■ TASK DESCRIPTION:
Every line below needs to be reproduced exactly.

== == ==

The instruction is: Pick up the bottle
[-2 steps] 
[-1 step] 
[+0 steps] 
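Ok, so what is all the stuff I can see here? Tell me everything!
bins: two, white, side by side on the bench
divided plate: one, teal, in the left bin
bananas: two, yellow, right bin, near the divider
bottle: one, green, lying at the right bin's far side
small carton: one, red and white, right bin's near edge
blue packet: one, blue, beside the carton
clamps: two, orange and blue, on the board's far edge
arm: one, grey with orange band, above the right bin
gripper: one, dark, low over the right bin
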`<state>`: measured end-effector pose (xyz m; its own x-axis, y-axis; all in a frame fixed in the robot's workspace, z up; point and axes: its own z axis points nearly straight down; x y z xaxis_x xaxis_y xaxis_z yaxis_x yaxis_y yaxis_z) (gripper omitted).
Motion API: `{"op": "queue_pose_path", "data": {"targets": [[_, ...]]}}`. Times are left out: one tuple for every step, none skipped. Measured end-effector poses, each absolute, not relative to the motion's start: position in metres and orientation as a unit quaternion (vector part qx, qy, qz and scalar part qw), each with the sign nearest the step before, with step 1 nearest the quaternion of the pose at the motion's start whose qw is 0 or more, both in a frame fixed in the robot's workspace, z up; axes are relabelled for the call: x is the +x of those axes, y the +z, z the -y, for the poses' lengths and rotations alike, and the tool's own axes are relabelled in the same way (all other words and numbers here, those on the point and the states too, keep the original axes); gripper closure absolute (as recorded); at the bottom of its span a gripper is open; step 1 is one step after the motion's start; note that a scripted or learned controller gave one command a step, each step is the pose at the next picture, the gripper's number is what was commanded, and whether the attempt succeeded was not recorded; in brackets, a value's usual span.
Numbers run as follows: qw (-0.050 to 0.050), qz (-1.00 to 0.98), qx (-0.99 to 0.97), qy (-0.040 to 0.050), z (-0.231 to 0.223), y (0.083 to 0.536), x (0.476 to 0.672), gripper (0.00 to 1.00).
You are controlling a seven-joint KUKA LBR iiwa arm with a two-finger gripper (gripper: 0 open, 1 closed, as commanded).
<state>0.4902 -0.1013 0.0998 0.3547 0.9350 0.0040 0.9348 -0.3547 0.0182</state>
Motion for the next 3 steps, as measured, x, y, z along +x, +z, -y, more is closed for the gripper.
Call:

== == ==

■ WRITTEN REPLY:
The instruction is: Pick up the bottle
[-2 steps] 
[-1 step] 
[+0 steps] 
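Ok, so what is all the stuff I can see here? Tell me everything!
bins: two, white, side by side on the bench
divided plate: one, teal, in the left bin
bananas: two, yellow, right bin, near the divider
bottle: one, green, lying at the right bin's far side
small carton: one, red and white, right bin's near edge
blue packet: one, blue, beside the carton
clamps: two, orange and blue, on the board's far edge
arm: one, grey with orange band, above the right bin
gripper: one, dark, low over the right bin
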`<state>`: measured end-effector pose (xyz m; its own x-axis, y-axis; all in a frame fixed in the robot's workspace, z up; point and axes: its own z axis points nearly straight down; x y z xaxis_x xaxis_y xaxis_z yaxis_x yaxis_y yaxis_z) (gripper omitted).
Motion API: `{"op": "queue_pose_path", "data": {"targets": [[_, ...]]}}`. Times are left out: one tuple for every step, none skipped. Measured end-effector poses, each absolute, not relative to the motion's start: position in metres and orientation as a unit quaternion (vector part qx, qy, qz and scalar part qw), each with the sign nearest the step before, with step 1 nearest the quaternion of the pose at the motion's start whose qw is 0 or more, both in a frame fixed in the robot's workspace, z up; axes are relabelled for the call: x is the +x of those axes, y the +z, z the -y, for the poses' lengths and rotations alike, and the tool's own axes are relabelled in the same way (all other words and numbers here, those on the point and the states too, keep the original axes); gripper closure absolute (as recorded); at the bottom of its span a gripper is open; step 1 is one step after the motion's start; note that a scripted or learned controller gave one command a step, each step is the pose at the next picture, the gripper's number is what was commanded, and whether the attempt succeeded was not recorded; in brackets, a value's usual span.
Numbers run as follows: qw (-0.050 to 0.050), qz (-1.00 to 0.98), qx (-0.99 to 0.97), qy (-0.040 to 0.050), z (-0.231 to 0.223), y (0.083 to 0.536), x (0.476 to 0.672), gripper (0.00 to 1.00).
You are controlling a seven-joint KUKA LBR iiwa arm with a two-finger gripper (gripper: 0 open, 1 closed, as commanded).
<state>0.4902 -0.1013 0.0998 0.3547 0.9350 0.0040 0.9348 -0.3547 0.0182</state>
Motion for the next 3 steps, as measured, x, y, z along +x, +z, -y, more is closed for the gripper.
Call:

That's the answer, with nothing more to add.